## Instructions to follow
Repeat the listing exactly, line by line.

## Recorded data
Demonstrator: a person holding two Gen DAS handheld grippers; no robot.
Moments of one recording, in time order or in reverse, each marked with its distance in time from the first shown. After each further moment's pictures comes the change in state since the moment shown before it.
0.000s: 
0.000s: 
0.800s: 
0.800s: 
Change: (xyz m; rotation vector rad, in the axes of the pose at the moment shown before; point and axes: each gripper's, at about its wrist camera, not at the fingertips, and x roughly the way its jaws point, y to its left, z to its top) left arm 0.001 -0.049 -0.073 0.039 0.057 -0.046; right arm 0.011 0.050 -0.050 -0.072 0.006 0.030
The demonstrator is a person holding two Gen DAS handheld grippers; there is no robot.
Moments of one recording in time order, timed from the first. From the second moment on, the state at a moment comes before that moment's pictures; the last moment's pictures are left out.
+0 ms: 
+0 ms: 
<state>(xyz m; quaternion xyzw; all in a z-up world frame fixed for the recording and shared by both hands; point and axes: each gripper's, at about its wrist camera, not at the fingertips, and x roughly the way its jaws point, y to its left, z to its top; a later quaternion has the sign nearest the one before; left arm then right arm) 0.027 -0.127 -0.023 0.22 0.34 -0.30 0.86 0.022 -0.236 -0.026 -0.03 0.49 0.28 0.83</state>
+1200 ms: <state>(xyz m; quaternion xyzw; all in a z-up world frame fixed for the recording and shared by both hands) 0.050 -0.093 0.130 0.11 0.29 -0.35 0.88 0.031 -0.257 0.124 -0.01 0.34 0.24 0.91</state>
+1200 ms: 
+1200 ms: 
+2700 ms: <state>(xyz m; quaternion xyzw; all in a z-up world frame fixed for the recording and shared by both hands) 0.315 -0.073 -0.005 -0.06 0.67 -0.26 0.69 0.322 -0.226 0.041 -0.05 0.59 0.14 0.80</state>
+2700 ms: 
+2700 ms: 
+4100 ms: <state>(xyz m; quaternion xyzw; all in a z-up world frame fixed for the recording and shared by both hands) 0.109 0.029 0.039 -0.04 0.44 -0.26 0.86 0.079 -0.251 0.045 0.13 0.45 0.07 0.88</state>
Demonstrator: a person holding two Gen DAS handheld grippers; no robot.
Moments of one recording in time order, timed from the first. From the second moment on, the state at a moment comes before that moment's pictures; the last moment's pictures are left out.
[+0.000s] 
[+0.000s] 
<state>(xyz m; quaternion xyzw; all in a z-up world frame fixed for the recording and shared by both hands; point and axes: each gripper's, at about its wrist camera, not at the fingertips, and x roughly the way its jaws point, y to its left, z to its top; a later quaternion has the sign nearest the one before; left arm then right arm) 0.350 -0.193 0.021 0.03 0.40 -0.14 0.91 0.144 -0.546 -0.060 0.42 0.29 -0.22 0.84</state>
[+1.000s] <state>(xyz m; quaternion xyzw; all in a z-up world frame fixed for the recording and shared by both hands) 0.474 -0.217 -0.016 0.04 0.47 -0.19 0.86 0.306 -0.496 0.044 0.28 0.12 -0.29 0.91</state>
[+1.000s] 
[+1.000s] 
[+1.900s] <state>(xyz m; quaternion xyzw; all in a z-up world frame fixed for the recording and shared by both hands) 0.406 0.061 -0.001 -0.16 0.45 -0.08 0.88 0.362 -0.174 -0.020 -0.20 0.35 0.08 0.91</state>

## Result below
Demonstrator: a person holding two Gen DAS handheld grippers; no robot.
Moments of one recording, in time order or in reverse, each marked with its distance in time from the first shown. After each further moment's pictures comes the change in state since the moment shown before it.
0.000s: 
0.000s: 
0.800s: 
0.800s: 
Change: (xyz m; rotation vector rad, in the axes of the pose at the moment shown before; point and axes: each gripper's, at about its wrist camera, not at the fingertips, and x roughly the way its jaws point, y to its left, z to its top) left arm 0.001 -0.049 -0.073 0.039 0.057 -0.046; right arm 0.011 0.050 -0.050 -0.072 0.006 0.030
The demonstrator is a person holding two Gen DAS handheld grippers; there is no robot.
Moments of one recording in time order, timed from the first. From the second moment on, the state at a moment comes before that moment's pictures; the last moment's pictures are left out.
+0 ms: 
+0 ms: 
<state>(xyz m; quaternion xyzw; all in a z-up world frame fixed for the recording and shared by both hands; point and axes: each gripper's, at about its wrist camera, not at the fingertips, and x roughly the way its jaws point, y to its left, z to its top; a later quaternion has the sign nearest the one before; left arm then right arm) 0.027 -0.127 -0.023 0.22 0.34 -0.30 0.86 0.022 -0.236 -0.026 -0.03 0.49 0.28 0.83</state>
+1200 ms: <state>(xyz m; quaternion xyzw; all in a z-up world frame fixed for the recording and shared by both hands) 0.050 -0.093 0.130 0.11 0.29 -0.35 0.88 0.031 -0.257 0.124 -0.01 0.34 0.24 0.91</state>
+1200 ms: 
+1200 ms: 
+2700 ms: <state>(xyz m; quaternion xyzw; all in a z-up world frame fixed for the recording and shared by both hands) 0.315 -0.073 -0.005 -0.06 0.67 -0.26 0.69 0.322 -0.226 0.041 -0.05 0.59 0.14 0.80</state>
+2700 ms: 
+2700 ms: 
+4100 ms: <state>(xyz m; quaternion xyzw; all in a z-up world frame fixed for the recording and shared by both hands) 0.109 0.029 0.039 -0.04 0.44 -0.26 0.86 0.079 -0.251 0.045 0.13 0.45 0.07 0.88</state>
Demonstrator: a person holding two Gen DAS handheld grippers; no robot.
Moments of one recording in time order, timed from the first. From the second moment on, the state at a moment comes before that moment's pictures; the last moment's pictures are left out.
[+0.000s] 
[+0.000s] 
<state>(xyz m; quaternion xyzw; all in a z-up world frame fixed for the recording and shared by both hands; point and axes: each gripper's, at about its wrist camera, not at the fingertips, and x roughly the way its jaws point, y to its left, z to its top; a later quaternion has the sign nearest the one before; left arm then right arm) 0.350 -0.193 0.021 0.03 0.40 -0.14 0.91 0.144 -0.546 -0.060 0.42 0.29 -0.22 0.84</state>
[+1.000s] <state>(xyz m; quaternion xyzw; all in a z-up world frame fixed for the recording and shared by both hands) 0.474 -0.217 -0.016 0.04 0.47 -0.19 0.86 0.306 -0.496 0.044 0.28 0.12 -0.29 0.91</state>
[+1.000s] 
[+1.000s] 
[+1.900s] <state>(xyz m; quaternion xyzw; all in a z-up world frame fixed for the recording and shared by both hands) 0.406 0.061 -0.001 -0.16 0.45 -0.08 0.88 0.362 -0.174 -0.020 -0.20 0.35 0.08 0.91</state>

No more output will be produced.